EXERCISE MATERIALS: Begin

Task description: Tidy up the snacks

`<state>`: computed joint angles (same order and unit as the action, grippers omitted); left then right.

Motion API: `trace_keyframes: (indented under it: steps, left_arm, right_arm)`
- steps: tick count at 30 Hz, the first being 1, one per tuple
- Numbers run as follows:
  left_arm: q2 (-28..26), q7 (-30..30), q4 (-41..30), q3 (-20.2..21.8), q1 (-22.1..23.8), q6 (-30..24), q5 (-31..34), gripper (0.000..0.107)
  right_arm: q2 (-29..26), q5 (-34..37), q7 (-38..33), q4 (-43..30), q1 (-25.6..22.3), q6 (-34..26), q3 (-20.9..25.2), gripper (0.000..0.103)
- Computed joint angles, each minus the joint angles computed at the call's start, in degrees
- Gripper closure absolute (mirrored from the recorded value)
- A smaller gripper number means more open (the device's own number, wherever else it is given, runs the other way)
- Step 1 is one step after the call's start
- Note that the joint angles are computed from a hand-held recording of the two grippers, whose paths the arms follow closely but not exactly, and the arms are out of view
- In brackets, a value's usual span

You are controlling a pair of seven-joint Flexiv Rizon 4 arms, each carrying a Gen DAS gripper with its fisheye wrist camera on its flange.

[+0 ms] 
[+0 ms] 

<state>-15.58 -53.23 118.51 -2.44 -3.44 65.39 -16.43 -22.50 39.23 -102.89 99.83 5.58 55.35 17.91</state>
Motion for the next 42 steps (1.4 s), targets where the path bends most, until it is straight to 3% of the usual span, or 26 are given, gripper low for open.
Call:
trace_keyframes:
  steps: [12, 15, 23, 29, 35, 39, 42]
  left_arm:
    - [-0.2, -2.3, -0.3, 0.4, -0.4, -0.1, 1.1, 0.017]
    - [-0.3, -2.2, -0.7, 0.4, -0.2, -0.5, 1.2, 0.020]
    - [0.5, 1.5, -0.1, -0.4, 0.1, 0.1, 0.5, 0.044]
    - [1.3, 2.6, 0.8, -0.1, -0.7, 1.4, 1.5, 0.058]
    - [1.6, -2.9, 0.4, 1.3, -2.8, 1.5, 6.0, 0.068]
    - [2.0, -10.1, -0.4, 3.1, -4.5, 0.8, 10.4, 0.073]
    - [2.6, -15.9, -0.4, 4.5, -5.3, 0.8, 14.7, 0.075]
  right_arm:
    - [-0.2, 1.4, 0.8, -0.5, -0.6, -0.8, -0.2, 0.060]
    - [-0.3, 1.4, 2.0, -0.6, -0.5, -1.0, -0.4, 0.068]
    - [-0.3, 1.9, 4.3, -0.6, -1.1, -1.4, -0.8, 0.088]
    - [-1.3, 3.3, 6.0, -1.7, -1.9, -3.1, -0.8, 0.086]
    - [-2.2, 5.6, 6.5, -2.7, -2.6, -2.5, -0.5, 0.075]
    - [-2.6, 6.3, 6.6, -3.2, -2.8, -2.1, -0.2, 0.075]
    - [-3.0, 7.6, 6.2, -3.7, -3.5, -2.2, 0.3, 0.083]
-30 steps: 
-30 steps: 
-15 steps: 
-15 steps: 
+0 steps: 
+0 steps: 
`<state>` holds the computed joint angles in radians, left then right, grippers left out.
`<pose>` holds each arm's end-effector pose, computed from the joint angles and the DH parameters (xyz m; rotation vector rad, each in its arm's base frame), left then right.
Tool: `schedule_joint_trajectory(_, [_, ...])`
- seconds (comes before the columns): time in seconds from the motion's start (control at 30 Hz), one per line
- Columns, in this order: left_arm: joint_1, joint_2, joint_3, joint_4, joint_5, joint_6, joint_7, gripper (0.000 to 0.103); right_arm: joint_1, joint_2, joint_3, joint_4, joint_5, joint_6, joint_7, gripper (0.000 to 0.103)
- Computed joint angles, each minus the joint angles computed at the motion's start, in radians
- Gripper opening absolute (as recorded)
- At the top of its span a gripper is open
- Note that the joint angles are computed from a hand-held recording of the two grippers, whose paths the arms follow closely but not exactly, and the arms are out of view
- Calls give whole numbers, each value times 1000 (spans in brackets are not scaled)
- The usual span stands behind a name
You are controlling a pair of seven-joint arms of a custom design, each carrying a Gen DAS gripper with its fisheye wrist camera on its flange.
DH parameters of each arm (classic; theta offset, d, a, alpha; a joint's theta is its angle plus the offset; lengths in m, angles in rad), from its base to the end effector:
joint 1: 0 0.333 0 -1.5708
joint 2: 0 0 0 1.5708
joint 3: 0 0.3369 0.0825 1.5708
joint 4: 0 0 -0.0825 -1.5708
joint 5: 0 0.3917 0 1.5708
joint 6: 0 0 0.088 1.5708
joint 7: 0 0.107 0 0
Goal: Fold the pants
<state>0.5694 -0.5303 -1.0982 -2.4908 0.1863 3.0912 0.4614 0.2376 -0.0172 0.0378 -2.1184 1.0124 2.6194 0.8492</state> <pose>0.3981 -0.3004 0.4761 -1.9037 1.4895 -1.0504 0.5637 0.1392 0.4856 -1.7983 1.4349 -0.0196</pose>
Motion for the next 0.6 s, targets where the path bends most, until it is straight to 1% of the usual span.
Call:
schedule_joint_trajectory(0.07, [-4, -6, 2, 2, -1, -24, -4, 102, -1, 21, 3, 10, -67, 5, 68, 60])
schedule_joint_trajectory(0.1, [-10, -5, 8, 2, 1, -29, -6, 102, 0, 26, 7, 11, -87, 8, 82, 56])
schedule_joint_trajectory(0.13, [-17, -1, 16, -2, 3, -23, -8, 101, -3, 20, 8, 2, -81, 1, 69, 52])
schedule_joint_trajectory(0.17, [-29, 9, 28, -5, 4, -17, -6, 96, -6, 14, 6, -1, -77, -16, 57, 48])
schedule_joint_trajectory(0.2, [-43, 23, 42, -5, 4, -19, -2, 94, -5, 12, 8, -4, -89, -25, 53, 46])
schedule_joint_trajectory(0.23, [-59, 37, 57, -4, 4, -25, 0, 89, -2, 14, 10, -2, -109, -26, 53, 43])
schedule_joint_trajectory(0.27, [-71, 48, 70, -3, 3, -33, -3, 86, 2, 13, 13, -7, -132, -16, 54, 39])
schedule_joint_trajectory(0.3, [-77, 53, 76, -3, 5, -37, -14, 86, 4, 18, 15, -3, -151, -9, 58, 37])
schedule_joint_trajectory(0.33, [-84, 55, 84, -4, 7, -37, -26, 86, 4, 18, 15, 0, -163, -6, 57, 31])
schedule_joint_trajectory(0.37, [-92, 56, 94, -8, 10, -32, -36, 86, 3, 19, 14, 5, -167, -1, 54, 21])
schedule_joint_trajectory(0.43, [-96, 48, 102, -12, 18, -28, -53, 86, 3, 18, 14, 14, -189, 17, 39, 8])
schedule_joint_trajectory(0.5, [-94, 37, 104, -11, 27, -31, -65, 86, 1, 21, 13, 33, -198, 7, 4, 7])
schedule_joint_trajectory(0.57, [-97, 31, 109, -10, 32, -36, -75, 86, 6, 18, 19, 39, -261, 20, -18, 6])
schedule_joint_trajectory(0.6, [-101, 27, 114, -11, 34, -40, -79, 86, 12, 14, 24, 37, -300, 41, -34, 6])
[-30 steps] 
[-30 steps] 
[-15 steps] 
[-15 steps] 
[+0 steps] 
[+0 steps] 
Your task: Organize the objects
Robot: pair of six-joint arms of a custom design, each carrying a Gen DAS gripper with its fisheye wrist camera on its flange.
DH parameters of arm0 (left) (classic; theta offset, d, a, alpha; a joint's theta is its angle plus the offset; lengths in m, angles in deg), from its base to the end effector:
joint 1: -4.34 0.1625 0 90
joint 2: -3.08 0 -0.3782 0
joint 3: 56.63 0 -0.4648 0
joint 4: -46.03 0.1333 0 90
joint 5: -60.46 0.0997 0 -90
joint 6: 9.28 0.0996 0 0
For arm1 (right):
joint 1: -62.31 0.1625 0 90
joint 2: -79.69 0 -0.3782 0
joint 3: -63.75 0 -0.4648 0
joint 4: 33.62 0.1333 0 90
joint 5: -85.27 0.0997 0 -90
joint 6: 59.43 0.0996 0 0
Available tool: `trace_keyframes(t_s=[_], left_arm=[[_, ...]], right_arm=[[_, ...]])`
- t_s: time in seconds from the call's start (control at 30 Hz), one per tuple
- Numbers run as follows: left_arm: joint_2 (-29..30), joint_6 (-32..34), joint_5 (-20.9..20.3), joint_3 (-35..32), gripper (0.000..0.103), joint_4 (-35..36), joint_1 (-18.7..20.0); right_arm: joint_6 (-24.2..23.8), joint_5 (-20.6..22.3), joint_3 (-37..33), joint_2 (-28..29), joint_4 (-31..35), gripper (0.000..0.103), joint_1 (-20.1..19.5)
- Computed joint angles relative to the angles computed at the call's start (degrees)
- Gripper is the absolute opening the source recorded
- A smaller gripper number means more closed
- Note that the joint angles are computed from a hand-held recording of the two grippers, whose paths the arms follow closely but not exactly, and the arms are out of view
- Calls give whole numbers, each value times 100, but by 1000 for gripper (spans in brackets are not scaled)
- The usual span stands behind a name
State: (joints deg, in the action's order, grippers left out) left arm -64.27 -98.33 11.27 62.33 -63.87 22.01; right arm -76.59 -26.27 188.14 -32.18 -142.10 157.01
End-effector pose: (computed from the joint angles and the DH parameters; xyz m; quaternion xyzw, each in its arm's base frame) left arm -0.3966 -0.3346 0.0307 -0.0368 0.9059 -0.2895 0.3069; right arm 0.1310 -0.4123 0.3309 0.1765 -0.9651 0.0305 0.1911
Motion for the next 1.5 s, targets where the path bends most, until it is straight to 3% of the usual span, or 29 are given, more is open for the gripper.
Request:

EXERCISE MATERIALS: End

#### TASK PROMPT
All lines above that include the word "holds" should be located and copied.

#### PROBLEM SOLUTION
`<state>` holds the computed joint angles in radians, left then right, grippers left out.
`<pose>` holds each arm's end-effector pose, computed from the joint angles and the DH parameters (xyz m; rotation vector rad, each in its arm's base frame), left then right.

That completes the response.